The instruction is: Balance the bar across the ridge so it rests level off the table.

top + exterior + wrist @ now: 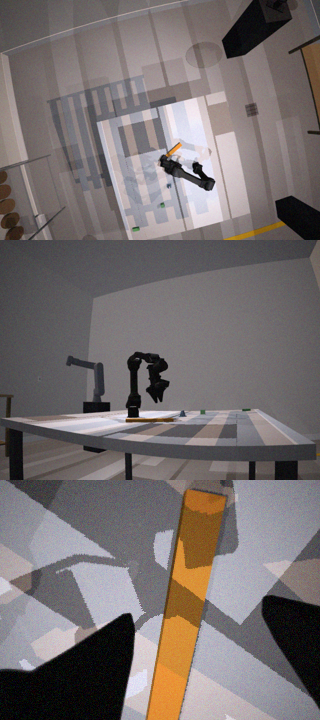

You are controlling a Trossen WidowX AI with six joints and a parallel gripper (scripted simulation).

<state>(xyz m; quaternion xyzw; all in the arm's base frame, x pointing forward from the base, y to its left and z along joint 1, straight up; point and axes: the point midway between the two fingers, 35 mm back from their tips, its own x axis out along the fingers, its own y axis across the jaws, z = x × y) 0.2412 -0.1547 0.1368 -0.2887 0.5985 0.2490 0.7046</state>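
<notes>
The orange bar lies 4 cm behind my gripper tip, 4 cm to the right of it and 9 cm below it.
</notes>
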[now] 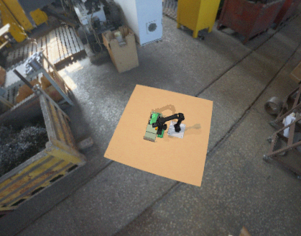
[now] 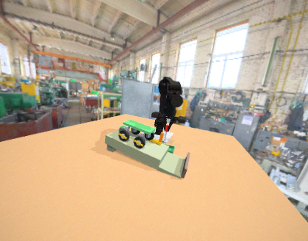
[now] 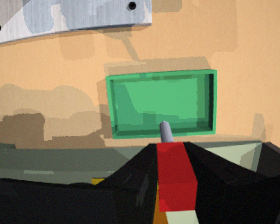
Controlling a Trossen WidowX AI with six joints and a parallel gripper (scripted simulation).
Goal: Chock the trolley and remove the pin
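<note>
The green tray lies 12 cm below my gripper tip. Also, from my gripper tip: yellow chock: 7 cm ahead, 3 cm to the right, 3 cm below; trolley: 13 cm ahead, 12 cm to the right; stop pin: right at my gripper tip.
</note>
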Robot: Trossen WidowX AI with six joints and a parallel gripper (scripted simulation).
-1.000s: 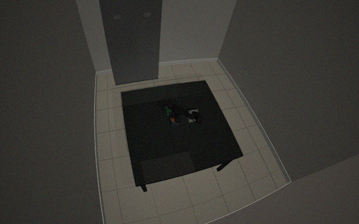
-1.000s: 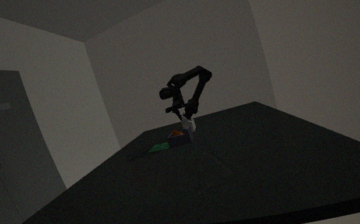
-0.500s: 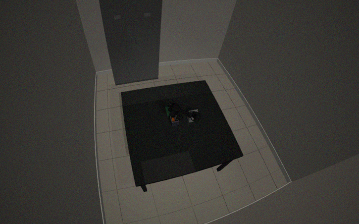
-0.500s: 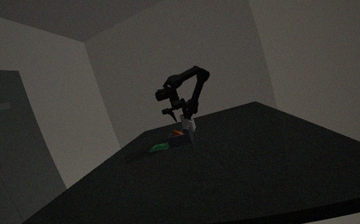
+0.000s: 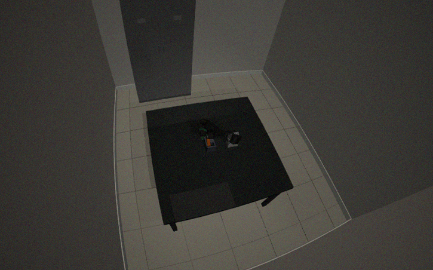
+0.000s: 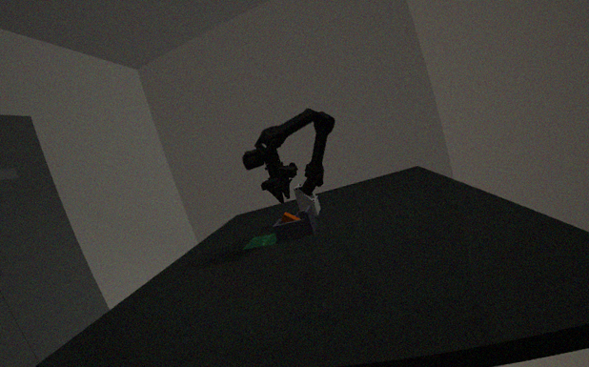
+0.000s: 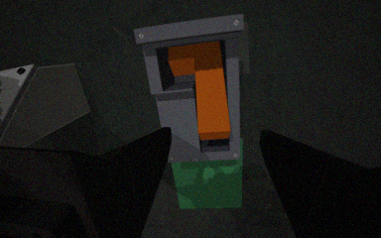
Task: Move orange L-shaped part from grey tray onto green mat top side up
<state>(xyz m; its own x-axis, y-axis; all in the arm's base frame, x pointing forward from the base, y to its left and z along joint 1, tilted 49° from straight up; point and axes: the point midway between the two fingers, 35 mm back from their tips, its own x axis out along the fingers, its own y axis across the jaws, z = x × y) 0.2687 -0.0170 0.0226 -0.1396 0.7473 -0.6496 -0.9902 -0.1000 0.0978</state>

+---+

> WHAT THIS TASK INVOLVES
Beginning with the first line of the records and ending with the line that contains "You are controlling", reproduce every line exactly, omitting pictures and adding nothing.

> WORKED SOLUTION
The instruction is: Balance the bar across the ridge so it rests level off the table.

top + exterior + wrist @ now: 

You are controlling a Trossen WidowX AI with six joints and a parallel gripper (scripted simulation).

This completes the required output.